Aim of the task: Read through the records. Copy each line that has the word "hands".

[Stored data entries]
·····

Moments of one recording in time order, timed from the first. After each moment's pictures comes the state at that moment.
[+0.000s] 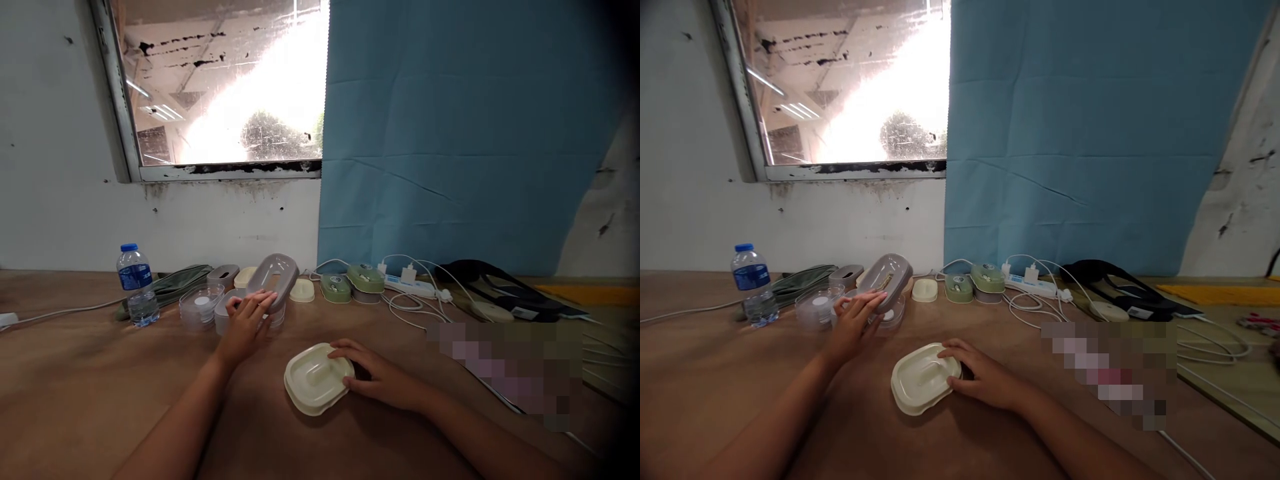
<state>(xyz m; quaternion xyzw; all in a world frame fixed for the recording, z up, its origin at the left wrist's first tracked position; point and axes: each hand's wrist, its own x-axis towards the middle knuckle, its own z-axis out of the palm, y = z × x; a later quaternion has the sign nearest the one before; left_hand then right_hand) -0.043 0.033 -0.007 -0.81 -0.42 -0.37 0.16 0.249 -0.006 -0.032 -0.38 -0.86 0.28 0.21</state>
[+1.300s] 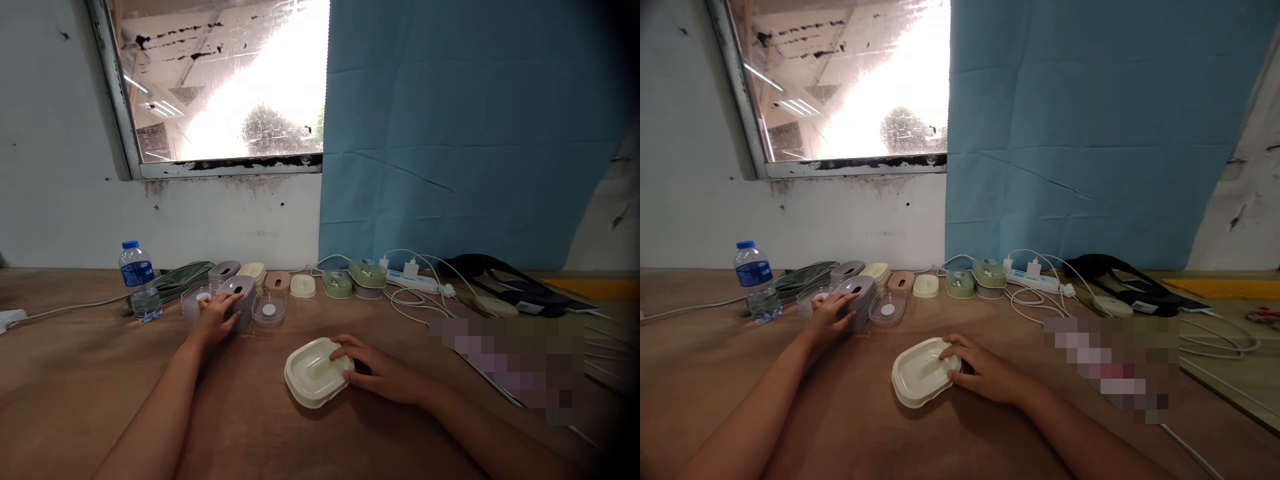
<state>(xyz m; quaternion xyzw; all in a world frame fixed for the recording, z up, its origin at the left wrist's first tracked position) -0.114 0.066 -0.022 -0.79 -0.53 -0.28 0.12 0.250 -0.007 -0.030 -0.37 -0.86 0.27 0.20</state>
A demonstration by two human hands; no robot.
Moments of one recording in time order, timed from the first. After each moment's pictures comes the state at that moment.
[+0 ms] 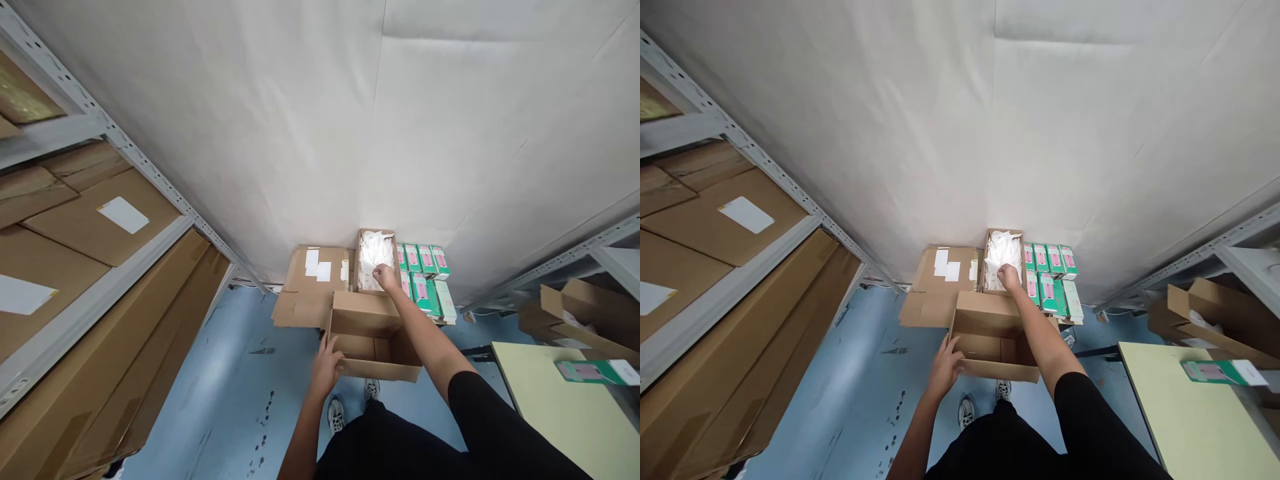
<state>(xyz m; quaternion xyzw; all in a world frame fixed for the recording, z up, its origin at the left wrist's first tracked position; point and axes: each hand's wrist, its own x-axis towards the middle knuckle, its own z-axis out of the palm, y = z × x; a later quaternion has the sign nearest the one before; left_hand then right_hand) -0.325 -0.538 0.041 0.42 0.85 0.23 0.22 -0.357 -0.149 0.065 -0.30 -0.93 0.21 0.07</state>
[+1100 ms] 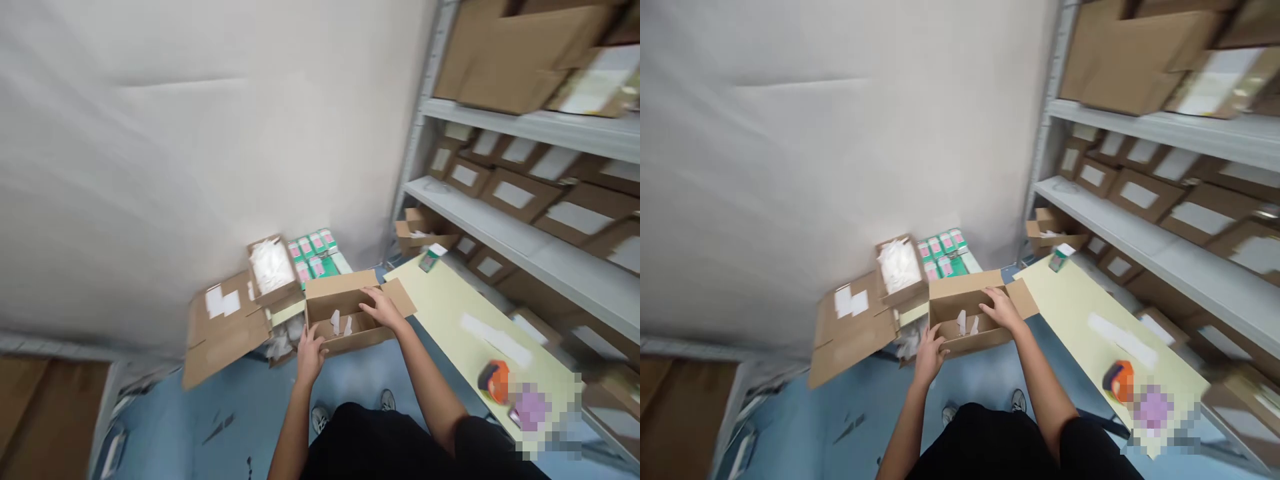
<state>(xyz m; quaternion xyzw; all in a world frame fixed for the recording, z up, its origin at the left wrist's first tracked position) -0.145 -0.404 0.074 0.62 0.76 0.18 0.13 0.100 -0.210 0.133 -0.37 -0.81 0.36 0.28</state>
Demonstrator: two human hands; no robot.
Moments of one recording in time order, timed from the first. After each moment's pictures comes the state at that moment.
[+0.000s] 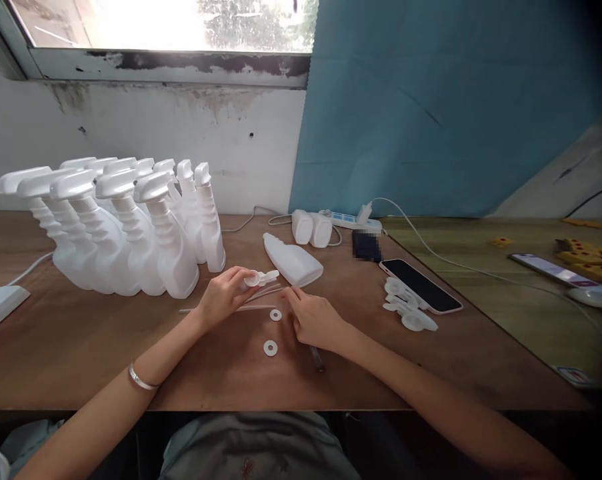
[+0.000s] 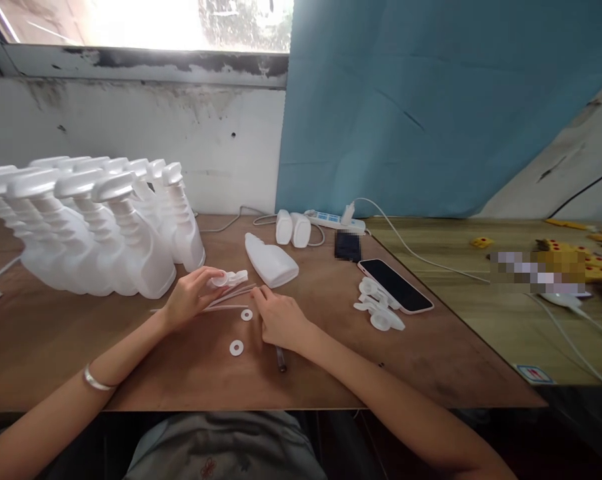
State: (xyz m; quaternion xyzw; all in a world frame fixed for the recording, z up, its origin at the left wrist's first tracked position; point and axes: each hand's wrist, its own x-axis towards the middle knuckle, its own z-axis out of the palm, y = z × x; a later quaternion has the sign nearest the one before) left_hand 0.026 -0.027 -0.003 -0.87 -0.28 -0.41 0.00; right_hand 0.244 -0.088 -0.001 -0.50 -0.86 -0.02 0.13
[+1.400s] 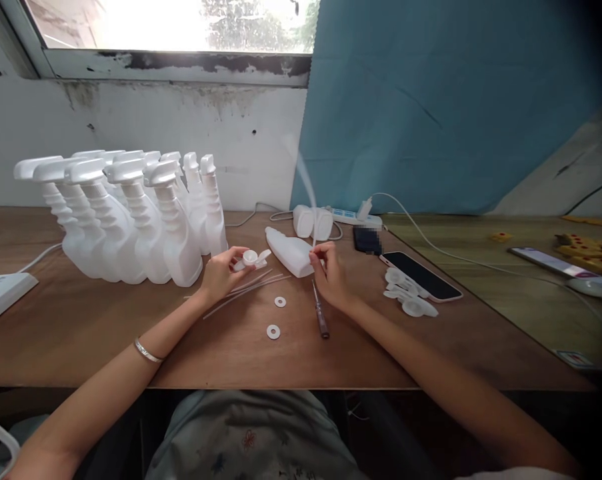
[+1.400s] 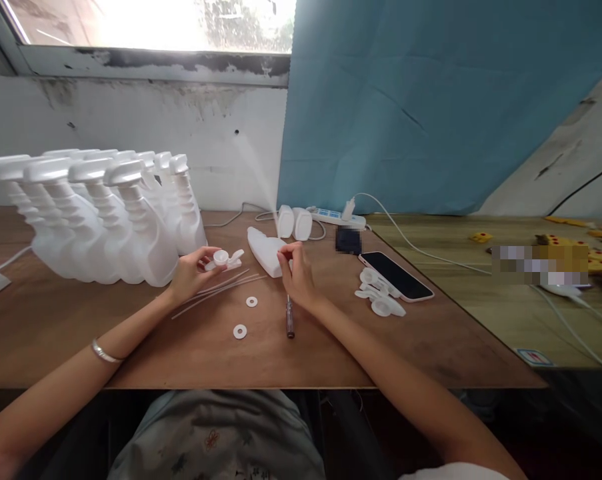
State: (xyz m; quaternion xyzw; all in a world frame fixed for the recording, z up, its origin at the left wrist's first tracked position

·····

Your response:
A demonstration by two human hands; no robot.
Demonstrator: two human hands; no robot.

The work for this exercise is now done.